鶴翁は天保九年(一八三八)四月、一条忠香公のお召に応じ茶を献じました。
頭に芙蓉巾(心越禅師所用)をかぶり、鶴?衣(売茶翁所用)を着て茶具を荷い、庭で伶人奏楽のなか忠香公を始め諸公に茶を献じました。
鶴翁が茶具を荷い、庭を逍遥するさまは「鶴が舞うが如し」とのお言葉を忠香公から賜り、「鶴舞千年樹」の染筆を下賜されました。

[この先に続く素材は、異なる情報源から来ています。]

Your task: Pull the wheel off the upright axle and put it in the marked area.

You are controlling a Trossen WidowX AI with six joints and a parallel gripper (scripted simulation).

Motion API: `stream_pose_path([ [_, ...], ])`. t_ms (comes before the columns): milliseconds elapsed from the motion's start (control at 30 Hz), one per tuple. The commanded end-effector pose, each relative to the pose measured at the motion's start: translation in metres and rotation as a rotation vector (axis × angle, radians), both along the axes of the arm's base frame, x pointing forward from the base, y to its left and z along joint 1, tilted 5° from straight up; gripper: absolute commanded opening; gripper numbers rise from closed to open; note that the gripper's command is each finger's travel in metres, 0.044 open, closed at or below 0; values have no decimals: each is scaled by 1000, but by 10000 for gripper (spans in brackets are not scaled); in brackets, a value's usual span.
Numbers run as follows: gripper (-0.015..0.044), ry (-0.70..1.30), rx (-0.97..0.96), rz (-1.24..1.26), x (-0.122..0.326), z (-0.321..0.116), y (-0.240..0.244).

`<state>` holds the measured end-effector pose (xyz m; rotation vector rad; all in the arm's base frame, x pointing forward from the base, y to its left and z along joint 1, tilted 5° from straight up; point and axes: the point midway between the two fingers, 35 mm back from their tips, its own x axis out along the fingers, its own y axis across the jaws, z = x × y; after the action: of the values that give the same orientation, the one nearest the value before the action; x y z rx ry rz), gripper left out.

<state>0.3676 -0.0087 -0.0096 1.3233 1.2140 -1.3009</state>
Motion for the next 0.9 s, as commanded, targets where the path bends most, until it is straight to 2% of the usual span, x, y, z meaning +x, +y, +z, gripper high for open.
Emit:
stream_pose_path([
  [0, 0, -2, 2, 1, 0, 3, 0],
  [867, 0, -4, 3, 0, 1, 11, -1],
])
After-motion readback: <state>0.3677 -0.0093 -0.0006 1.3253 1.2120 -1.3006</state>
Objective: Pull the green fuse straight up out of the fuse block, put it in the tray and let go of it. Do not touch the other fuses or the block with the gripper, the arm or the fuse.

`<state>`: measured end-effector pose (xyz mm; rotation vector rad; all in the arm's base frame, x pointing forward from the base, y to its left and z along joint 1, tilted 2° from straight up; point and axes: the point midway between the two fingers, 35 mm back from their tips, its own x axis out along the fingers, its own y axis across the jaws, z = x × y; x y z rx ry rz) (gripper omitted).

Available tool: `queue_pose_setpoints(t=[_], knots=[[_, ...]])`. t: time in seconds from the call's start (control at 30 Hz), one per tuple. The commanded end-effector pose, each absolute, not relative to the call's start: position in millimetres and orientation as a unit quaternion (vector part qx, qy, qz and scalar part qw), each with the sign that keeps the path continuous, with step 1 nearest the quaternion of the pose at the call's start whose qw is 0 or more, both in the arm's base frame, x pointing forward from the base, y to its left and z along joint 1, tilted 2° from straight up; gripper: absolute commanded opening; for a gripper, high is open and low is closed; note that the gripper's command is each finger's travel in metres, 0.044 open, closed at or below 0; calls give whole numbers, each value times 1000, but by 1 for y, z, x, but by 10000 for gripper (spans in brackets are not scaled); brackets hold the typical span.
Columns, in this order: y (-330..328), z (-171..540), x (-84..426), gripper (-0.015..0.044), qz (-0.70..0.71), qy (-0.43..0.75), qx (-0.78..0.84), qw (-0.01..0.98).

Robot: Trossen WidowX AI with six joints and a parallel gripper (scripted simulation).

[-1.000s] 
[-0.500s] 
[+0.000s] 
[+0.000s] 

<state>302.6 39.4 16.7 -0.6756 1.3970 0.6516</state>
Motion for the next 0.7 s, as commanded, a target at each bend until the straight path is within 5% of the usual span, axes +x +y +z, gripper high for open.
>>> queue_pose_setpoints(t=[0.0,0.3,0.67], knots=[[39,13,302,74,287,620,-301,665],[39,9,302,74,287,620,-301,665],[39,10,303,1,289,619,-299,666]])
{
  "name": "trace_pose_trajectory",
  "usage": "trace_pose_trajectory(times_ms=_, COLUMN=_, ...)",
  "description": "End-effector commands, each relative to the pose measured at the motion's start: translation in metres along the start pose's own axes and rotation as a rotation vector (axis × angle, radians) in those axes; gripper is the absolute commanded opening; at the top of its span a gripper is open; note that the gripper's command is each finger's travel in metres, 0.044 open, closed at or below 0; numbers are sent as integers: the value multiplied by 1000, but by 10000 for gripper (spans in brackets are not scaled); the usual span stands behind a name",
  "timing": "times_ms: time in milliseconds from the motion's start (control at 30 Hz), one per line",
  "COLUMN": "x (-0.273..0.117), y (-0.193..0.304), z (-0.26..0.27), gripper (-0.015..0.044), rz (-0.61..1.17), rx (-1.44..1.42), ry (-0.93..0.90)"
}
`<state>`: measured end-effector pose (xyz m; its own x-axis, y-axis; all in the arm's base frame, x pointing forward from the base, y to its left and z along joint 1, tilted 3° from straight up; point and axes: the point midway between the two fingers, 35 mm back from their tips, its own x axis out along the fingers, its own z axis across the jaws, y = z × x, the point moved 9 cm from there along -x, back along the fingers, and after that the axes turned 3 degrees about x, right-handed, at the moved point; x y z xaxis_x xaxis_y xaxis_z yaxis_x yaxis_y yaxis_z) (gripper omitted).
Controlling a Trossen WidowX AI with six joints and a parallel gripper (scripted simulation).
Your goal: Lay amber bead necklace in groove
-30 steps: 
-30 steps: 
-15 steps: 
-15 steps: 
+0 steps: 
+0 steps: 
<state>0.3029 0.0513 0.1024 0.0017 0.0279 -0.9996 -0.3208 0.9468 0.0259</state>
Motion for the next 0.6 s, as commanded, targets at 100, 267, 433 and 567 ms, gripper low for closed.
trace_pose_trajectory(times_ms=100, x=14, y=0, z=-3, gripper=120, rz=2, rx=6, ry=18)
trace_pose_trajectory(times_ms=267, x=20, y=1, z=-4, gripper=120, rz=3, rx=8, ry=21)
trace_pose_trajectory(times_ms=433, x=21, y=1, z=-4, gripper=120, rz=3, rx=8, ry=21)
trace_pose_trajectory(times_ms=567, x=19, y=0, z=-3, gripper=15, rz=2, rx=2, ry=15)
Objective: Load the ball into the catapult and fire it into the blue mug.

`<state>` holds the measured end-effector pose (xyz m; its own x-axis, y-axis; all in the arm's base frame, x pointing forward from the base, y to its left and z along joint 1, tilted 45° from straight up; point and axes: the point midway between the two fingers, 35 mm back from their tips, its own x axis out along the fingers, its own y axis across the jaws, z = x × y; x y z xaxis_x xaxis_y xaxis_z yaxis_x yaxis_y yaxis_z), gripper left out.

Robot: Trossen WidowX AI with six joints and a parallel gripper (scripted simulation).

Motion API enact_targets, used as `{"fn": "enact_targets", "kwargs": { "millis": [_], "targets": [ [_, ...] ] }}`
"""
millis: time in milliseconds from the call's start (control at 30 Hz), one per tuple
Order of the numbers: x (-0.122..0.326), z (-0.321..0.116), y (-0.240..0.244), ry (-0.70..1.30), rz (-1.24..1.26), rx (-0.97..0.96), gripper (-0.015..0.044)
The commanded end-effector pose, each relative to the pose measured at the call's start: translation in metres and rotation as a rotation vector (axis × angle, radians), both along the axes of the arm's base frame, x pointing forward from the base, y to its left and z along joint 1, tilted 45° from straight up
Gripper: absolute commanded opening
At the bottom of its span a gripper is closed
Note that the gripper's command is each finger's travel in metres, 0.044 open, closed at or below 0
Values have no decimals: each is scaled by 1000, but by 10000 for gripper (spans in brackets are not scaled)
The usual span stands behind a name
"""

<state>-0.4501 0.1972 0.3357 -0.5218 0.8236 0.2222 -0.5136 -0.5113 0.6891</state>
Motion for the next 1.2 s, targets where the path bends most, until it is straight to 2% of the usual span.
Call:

また次の一首と「鶴翁」の名を賜りました。
千世萬はなと月とに汲そへよ
つるの翁のかめをあつめて
同年九月、忠香公より再度のお召に応じて茶を献じました。
この時「紫の巻」と題する染筆を賜りました。
煎茶といへるはいにしへよりもてはやせり
今難波の花月菴はむかし遊外翁の伝へを得て
茶どうの式をうかつ清雅にして艶なり
天下の妙といふべしちゃを好めるもの
この規短によるへし殊勝のあまり
鶴翁へ
茗にしなふ難波の人の汲茶には
よしとて花も月籠りて
鶴翁の生前には、自ら「鶴翁」の号を用いた文献を確認することができませんでした。